Tsunami-Gefahr steigt Erdbeben in Chile: Mindestens fünf Tote

Nach dem Erdbeben verließen die Menschen in Valparaiso ihre Häsuer aus Angst vor einer Tsunami-Welle. Foto: dpa

Vor der Nordküste Chile bebt die Erde stark wie lange nicht mehr. Für die ganze Pazifikregion wird eine Tsunamiwarnung ausgesprochen. Es gibt viele Schäden und Tote. Die Behörden hoffen aber, dass die Zahl der Opfer gering bleibt.

 

Santiago – Nach dem schweren Erdbeben in Chile ist die Zahl der Opfer auf mindestens fünf gestiegen. Dies sagte Präsidentin Michelle Bachelet. Sie kündigte an, am Donnerstag in die betroffenen Gebiete zu reisen. In Medienberichten, die sich auf örtliche Behörden beriefen, war von vier Toten die Rede.

Das Beben der Stärke 8,3 ereignete sich am Mittwochabend (Ortszeit) 55 Kilometer vor der Küste in Höhe der Stadt Illapel, die rund 280 Kilometer nördlich der Hauptstadt Santiago liegt. Die US-Erdbebenwarte USGS bezifferte die Stärke auf 8,4. Es war das stärkste Beben seit über fünf Jahren in der Gegend. Im Februar 2010 waren in Chile bei Erdstößen der Stärke 8,8 mehr als 520 Menschen gestorben.

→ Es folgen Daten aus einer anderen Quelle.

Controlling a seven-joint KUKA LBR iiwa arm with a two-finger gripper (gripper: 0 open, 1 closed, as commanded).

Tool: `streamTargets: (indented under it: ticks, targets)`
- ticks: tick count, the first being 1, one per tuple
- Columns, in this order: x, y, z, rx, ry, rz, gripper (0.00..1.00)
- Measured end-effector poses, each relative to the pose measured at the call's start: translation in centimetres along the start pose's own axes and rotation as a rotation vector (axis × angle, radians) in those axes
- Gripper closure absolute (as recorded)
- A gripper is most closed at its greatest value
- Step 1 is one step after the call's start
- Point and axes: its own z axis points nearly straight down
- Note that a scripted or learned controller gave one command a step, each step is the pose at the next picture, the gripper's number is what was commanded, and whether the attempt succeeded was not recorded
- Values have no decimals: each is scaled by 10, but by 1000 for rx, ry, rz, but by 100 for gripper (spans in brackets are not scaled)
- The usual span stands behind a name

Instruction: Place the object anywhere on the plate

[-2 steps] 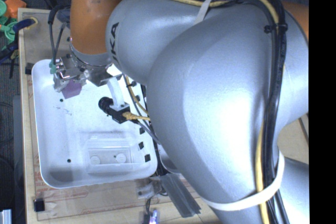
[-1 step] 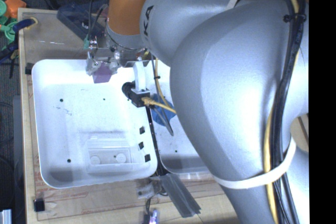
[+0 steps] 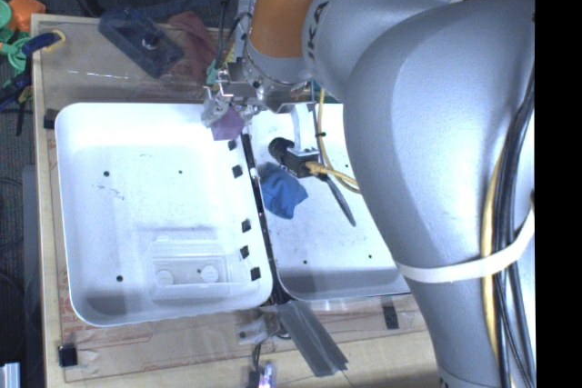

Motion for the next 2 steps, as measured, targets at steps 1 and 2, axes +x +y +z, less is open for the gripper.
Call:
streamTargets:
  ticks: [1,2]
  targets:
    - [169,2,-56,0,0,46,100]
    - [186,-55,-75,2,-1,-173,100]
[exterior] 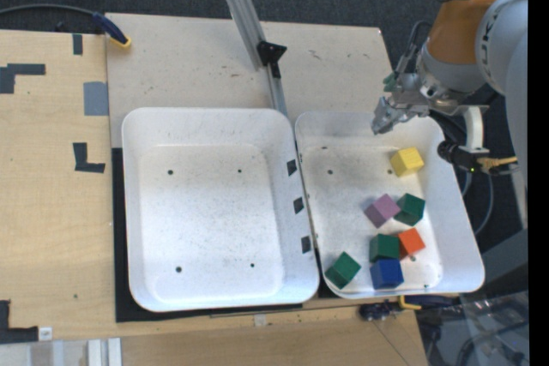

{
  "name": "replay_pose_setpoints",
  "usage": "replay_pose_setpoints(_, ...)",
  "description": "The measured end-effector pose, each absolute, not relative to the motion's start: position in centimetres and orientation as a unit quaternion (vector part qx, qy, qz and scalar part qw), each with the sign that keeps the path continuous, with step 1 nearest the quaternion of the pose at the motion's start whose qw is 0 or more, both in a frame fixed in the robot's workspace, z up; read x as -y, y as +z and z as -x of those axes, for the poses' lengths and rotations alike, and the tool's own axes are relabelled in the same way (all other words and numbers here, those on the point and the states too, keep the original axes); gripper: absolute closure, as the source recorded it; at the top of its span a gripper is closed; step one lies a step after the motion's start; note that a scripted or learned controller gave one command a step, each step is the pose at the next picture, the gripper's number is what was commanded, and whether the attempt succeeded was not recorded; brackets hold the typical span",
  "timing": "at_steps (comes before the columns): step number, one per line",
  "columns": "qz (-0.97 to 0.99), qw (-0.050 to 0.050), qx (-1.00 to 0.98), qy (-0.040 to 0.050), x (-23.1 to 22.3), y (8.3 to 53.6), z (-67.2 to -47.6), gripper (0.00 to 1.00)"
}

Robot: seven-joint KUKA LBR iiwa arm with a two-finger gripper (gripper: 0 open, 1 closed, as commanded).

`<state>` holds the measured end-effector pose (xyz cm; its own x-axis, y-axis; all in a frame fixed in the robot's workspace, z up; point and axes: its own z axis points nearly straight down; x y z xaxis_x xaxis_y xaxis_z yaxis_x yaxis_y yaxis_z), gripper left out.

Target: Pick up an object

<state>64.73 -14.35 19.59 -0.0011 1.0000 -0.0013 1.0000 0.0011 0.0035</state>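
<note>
Several small blocks lie in the right bin [343, 141]: a yellow block [407, 160], a purple block [383, 209], a dark green block [412, 207], an orange block [412, 241], a green block [385, 248], a blue block [387, 273] and another green block [343, 268] near the front left corner. My gripper [383, 122] hangs over the bin's far right part, above and left of the yellow block. Nothing shows between its fingers.
The left bin [206, 210] sits beside the right one. A slanted metal bar [244, 9] runs down to the gap between the bins. The arm's orange band [467, 4] and cables stand at the right edge.
</note>
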Motion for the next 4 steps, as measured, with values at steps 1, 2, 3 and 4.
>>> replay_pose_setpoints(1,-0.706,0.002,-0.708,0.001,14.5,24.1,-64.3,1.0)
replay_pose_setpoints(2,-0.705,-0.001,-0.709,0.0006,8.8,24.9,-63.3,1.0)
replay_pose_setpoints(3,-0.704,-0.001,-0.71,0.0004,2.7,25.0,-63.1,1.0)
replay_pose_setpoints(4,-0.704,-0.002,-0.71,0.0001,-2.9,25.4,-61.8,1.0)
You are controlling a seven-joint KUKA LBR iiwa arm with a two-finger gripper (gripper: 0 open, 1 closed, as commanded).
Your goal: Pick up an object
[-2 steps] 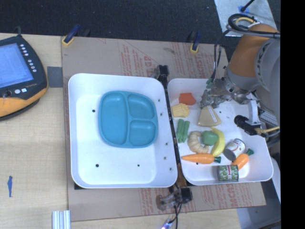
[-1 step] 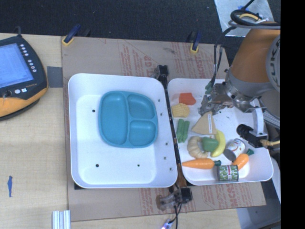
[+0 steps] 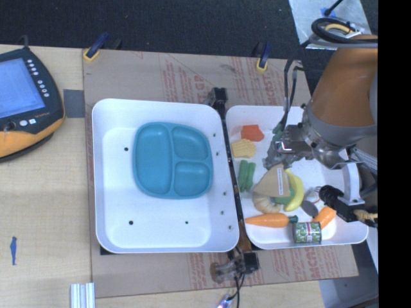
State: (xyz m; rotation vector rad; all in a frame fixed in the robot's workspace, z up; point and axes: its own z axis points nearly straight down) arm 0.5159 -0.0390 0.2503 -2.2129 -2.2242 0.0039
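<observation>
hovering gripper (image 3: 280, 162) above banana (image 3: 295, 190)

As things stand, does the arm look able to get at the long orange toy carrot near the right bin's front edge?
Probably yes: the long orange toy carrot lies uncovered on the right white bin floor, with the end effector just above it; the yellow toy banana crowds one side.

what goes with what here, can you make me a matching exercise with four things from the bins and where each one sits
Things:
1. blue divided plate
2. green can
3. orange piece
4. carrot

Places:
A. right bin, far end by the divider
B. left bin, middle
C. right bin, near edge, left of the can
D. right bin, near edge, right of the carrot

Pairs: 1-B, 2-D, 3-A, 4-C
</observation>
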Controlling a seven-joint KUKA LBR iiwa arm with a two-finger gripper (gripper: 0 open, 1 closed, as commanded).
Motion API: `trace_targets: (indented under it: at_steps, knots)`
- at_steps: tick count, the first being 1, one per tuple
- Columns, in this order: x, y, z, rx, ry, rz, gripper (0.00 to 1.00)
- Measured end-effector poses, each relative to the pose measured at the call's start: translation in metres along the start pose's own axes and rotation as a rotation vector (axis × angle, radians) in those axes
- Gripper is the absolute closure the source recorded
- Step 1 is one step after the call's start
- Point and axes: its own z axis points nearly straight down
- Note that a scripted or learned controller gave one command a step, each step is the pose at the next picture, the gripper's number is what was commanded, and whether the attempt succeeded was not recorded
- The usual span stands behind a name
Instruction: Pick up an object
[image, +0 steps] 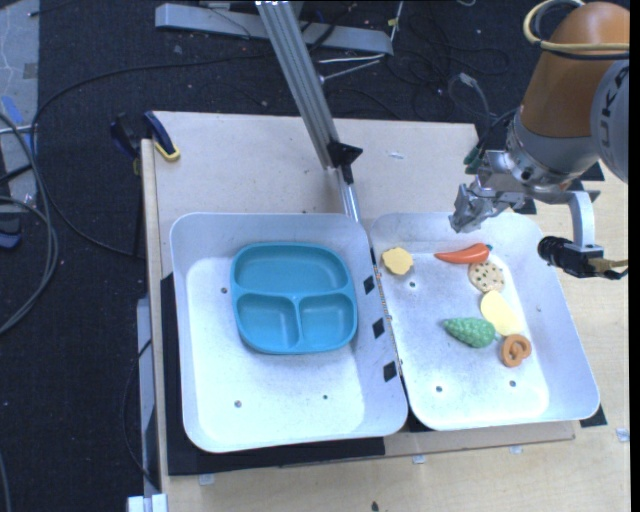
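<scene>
The bench (250, 150) is carrying two white bins. The left bin (200, 390) is holding a blue divided tray (295, 298), its three compartments bare. The right bin (560, 380) is holding six small toy foods: a green leafy piece (470, 331), an orange carrot (463, 254), a pale yellow piece (500, 312), a yellow round piece (397, 261), a brown cookie (487, 276) and a small pretzel (516, 349).

The gripper (470, 212) is hovering just above the carrot at the bin's far edge; its opening cannot be judged. The carrot is probably light, stiff and smooth, so gripping across its thick middle is advisable.
</scene>
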Motion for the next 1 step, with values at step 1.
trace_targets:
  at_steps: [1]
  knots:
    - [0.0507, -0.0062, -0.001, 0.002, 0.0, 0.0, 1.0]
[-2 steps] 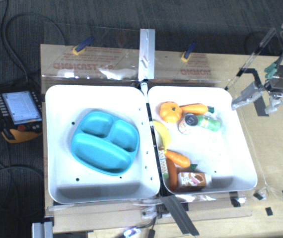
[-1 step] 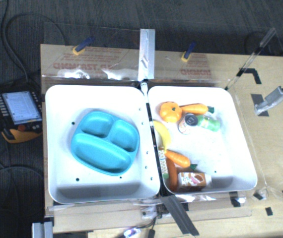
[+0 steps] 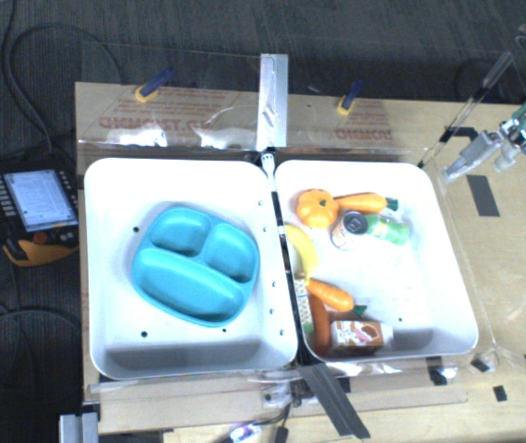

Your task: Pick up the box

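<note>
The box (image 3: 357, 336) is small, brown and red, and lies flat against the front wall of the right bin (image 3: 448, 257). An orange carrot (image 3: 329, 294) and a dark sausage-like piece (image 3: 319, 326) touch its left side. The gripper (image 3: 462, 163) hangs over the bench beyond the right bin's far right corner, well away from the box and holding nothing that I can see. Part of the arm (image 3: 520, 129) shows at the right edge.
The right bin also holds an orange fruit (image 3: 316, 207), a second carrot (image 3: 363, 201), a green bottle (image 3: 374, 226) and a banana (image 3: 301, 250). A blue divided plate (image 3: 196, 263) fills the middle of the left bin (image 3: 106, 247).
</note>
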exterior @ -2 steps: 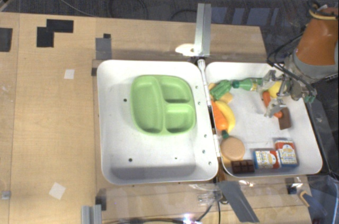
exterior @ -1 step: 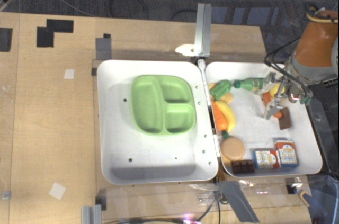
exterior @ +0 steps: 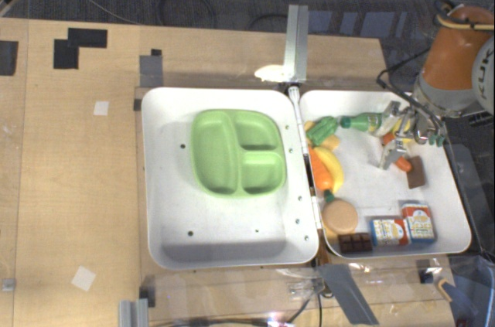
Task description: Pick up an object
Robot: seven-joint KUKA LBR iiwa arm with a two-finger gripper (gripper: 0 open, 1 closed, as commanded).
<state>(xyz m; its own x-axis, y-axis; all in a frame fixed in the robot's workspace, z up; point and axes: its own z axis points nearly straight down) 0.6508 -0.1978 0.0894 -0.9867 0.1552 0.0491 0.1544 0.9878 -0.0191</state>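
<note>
While the grey arm with its orange band (exterior: 455,59) is reaching in over the right bin (exterior: 456,236), the gripper (exterior: 396,154) is hanging low near that bin's far right side, and whether it is gripping anything cannot be told here. A small brown block (exterior: 417,172) is lying just beside it. A green bottle (exterior: 360,121), a banana (exterior: 328,160), a round bun (exterior: 340,216) and two small cartons (exterior: 402,228) are sitting in the same bin. A green divided tray (exterior: 237,151) is resting in the left bin (exterior: 166,225).
</note>
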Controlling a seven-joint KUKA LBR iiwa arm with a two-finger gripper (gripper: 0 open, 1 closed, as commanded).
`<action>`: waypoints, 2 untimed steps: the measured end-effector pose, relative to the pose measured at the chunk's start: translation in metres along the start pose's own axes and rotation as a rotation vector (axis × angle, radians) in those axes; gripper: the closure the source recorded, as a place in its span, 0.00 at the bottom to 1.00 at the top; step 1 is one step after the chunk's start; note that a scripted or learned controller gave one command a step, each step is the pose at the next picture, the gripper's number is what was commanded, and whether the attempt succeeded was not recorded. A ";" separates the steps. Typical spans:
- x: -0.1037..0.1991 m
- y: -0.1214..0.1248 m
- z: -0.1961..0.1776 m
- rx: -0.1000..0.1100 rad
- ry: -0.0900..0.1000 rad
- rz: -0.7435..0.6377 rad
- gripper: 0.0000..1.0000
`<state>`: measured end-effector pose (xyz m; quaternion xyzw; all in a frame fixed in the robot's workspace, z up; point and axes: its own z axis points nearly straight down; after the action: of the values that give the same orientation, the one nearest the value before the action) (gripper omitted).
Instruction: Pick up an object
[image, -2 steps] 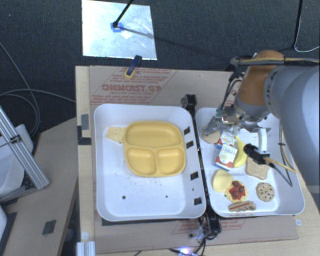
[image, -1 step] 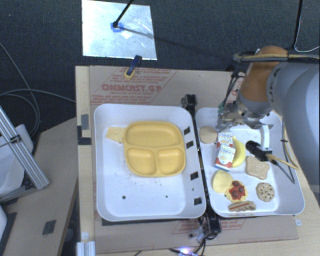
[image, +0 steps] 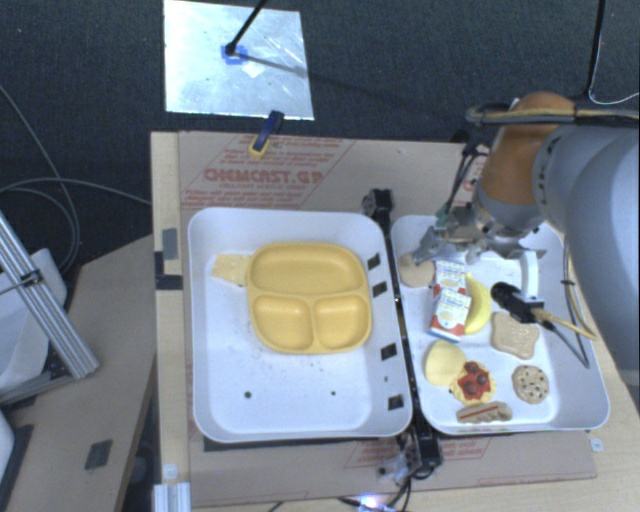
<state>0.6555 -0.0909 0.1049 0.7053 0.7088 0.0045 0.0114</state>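
Gripper (image: 448, 240) low over the far-left part of the right bin (image: 592, 402); how wide it is open, can't tell.
Right bin, near to far: hot dog (image: 485, 411) at the near wall, then pizza slice (image: 472, 380) with cookie (image: 530, 383) to its right, yellow round piece (image: 445, 362), toast (image: 514, 337), carton (image: 451, 300) touching banana (image: 479, 306), tan disc (image: 414, 270) just beside the gripper. Nothing visibly in its grasp. Left bin (image: 215, 400): yellow divided plate (image: 306, 297) in the middle, pale slice (image: 230, 267) touching its far-left corner.
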 end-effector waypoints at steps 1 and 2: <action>0.003 0.000 0.014 0.009 0.004 0.000 0.00; 0.006 -0.004 0.013 0.001 0.002 0.002 0.00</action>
<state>0.6514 -0.0855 0.0921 0.7060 0.7081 0.0049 0.0107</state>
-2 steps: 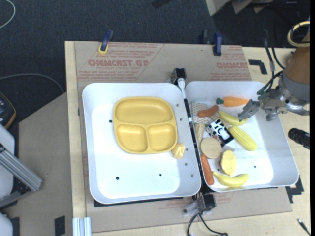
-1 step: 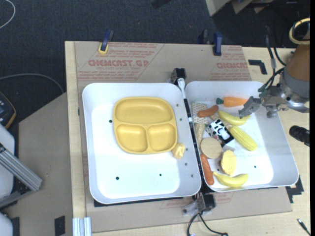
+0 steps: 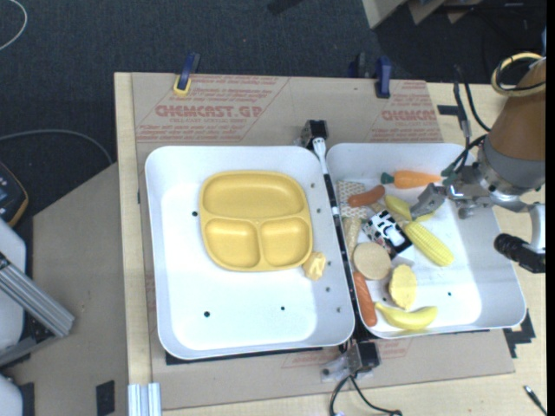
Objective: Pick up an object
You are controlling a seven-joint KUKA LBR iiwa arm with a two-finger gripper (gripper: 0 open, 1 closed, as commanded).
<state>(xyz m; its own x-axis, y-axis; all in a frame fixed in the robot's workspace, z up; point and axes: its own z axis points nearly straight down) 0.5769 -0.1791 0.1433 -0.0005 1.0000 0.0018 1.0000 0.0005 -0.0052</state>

Das Pazifik-Zentrum für Tsunamiwarnungen warnte nach dem Beben vom Mittwoch vor Wellen von mehr als drei Metern Höhe. Die Bewohner der chilenischen Küstenregionen waren aufgerufen, sich in Sicherheit zu bringen. Coquimbo wurde Berichten zufolge von vier Meter hohen Wellen getroffen. Der Bürgermeister sagte demnach, Wasser stehe in großen Teilen der Stadt. Kleinere Tsunami-Wellen wurden aus Valparaiso, Concon und anderen chilenischen Städten gemeldet.

Das Beben verursachte Stromausfälle, Straßen nahmen Schaden. Der Bürgermeister von Canela sagte dem Radiosender "Bio Bio", dort seien viele Hauswände eingestürzt.